The film “Denial” (now in theaters) focuses on a seemingly unbelievable libel case filed in London by Nazi apologist David Irving, who alleged that statements about him in writer Deborah Lipstadt’s book “Denying the Holocaust” had severely injured his reputation and hurt his career as a respected historian.

Irving, a Holocaust denier, sued not only Lipstadt but also her publisher, Penguin Books.

He’s played in “Denial” by Timothy Spall, an acclaimed British actor known for his work as Peter Pettigrew in the Harry Potter films and Winston Churchill in “The King’s Speech.”

While Spall had heard news of the lawsuit back when it was making headlines in 1996, the actor said he did not “understand the complexity of the case, until I read the script.”

Irving filed the suit in Britain, where it is the responsibility of the defendant to prove innocence in libel cases — as opposed to the U.S. process putting the burden of proof on the plaintiff.

British historian David Irving in 2000. |  Max Nash/AP

British historian David Irving in 2000. | Max Nash/AP

Appearing opposite Spall in “Denial” are Rachel Weisz as Lipstadt and Tom Wilkinson as her English barrister, who represents her in court.

When asked about the difficulty of playing Irving — clearly a horrible person and not-so-subtle anti-Semite — Spall shared a perhaps surprising answer.

“It doesn’t matter whether it’s hard or not — it’s your job,” he said. “Your job as an actor, whether you’re playing the most popular person on the planet or you’re playing someone who holds controversial or even very disturbing views, is not to play the consequences of those actions.

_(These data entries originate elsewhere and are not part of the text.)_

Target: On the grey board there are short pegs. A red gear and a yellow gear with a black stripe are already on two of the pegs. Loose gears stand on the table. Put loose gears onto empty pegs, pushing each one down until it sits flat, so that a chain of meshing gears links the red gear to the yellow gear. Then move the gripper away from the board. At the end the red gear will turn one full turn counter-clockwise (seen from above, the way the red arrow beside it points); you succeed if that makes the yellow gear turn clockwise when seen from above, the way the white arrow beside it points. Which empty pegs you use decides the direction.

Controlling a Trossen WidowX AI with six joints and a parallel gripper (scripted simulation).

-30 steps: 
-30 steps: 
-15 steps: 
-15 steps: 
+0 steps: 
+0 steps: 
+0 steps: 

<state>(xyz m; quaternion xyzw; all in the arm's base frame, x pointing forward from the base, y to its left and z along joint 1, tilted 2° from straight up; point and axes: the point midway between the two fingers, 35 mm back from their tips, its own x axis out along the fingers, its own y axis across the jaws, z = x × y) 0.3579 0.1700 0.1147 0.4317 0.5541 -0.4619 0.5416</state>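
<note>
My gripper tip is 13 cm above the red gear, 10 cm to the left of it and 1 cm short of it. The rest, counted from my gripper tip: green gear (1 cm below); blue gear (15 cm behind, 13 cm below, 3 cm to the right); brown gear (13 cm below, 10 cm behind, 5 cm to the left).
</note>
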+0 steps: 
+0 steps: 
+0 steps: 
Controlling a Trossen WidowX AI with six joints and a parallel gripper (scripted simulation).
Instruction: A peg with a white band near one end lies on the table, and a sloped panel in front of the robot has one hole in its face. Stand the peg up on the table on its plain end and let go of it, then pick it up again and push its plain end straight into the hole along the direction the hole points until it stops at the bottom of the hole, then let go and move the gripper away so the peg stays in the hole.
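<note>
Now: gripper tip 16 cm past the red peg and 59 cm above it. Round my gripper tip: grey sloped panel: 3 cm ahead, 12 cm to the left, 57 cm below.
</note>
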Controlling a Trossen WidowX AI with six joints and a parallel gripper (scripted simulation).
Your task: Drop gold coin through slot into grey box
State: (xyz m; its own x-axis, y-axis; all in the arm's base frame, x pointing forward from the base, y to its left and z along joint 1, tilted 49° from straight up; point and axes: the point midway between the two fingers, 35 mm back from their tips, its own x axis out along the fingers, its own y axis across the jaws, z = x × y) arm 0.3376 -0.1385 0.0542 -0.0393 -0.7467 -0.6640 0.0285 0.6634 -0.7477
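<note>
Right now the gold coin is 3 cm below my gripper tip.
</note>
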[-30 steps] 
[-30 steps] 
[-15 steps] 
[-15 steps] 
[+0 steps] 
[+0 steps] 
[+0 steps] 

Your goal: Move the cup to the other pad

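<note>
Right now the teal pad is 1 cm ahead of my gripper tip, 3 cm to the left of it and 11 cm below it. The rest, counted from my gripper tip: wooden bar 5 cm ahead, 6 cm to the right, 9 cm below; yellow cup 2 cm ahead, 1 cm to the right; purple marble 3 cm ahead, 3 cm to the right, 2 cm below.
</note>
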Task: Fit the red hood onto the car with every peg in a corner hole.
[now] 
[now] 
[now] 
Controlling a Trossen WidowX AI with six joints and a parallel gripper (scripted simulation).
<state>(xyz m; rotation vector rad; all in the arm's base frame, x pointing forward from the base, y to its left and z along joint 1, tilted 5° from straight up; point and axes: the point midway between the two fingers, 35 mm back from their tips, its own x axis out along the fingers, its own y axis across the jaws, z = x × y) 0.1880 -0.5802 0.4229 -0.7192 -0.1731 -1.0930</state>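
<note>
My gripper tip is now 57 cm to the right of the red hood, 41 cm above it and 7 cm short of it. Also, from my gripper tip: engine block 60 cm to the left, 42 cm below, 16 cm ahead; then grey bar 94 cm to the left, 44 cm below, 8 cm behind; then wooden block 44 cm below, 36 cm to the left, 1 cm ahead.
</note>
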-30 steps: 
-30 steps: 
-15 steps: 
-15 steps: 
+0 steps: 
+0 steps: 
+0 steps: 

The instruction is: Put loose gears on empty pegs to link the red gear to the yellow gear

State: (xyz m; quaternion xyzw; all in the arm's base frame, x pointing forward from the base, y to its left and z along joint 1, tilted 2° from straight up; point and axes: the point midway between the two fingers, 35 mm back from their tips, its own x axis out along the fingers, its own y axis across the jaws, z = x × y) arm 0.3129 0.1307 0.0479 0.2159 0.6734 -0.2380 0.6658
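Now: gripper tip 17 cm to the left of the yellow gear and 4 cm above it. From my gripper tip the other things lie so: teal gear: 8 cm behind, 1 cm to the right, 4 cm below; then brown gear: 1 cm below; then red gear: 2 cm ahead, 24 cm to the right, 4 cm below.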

You jettison any feelings of that.

“It’s not about sympathy. It’s about empathy. People quite often don’t know the difference, but for an actor empathy is to play it from somebody’s point of view. It’s immaterial whether you sympathize with them, because that’s another thing.

“Empathizing is seeing it from their point of view, and that’s what you have to do if you’re going to effectively portray someone — and make him totally believable for the audience.”

This, Spall noted, is a key aspect of being an actor. In real life, “we don’t go around knowing what the consequences of our actions are, we just go around being ourselves.”